Coronavirus deaths in the UK passed 20,000 yesterday, as scientists have warned that the sad tribute could TRIPLE.
The Washington University of Seattle analysis warns that the British should expect 37,494 deaths by August 4.
But the Institute for Health Metrics and Evaluation has predicted that it could even reach 62,500.
Last month the UK’s chief scientific adviser, Sir Patrick Vallance, said that a death toll of 20,000 would be “a good result”.
Home secretary Priti Patel said yesterday at the press conference no. 10: “While the deaths caused by this terrible virus outweigh another tragic and terrible milestone, the whole nation is in mourning.”
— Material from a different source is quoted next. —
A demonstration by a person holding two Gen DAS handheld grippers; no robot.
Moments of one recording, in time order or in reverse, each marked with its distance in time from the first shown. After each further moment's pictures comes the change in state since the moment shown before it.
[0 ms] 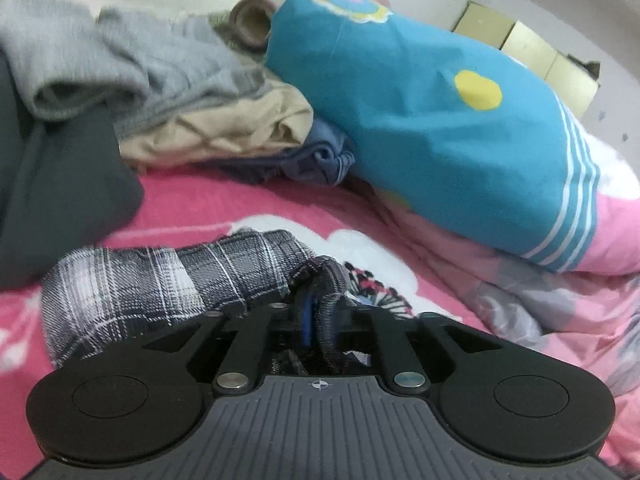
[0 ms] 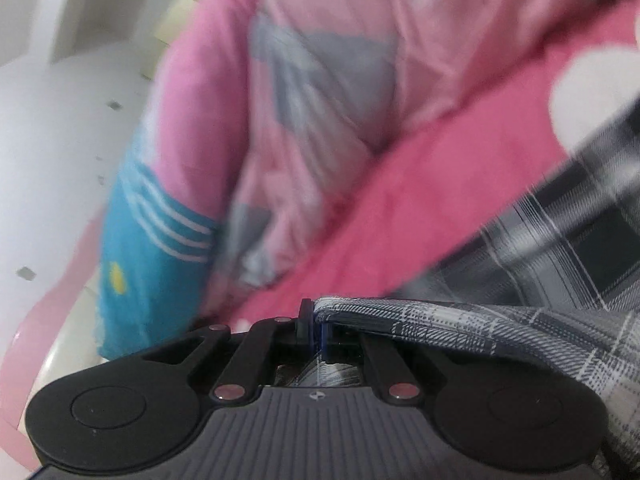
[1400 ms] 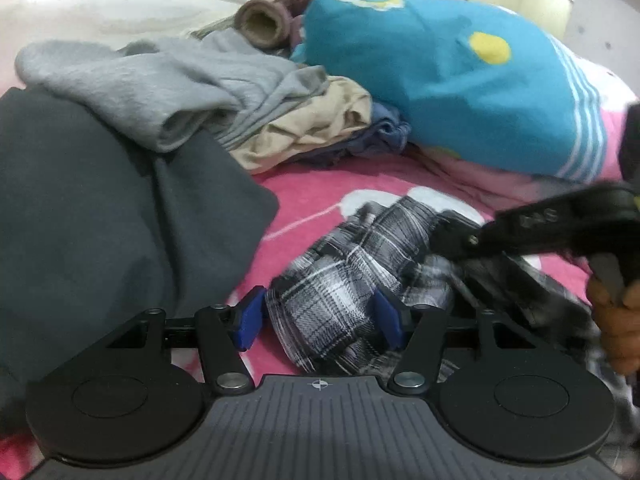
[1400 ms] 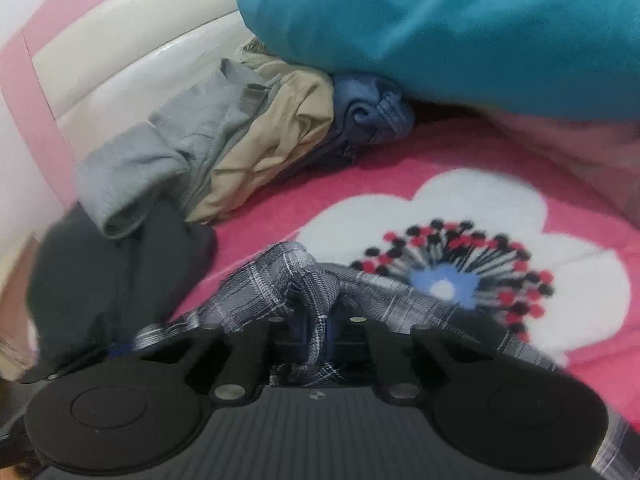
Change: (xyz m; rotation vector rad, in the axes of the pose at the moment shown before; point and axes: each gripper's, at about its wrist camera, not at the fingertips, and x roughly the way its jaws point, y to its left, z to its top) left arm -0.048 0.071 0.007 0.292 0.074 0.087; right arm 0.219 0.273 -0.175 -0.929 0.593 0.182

And Care England says the numbers could be inflated by an additional 7,500 deaths in nursing homes.
But even though the economy is in crisis and former Chancellor Philip Hammond has joined the calls to ease the blockade, Ms Patel has not put forward any prospect of a rapid return to normal.
He said: “We know people are frustrated, but we are not out of danger. It is imperative that people continue to follow the rules.
“I know I would like you to give yourself a date to reopen schools, but we won’t. We want to prevent a second wave of this horrendous virus. To do this we must make sure that we continue the measures in place. “
Professor Stephen Powis, medical director of NHS England, also said that the blockade should not be lifted in advance.
He said: “This is a global health crisis once a century. It is a very sad day for the nation: 20,000 deaths are clearly 20,000 in excess.
“Even the countries that have put themselves on top of this start are starting to see new infections. It will not be something that we will begin to overcome in the coming weeks. “
Yesterday’s data showed 20,319 deaths in the UK, an increase of 813.
But doctors believe that we peaked with the drop in hospital admissions.
Four other countries have overcome 20,000 deaths: the United States (53,243), Italy (26,384), Spain (22,902) and France (22,614). Another tragic milestone has also been overcome – with over 200,000 deaths worldwide.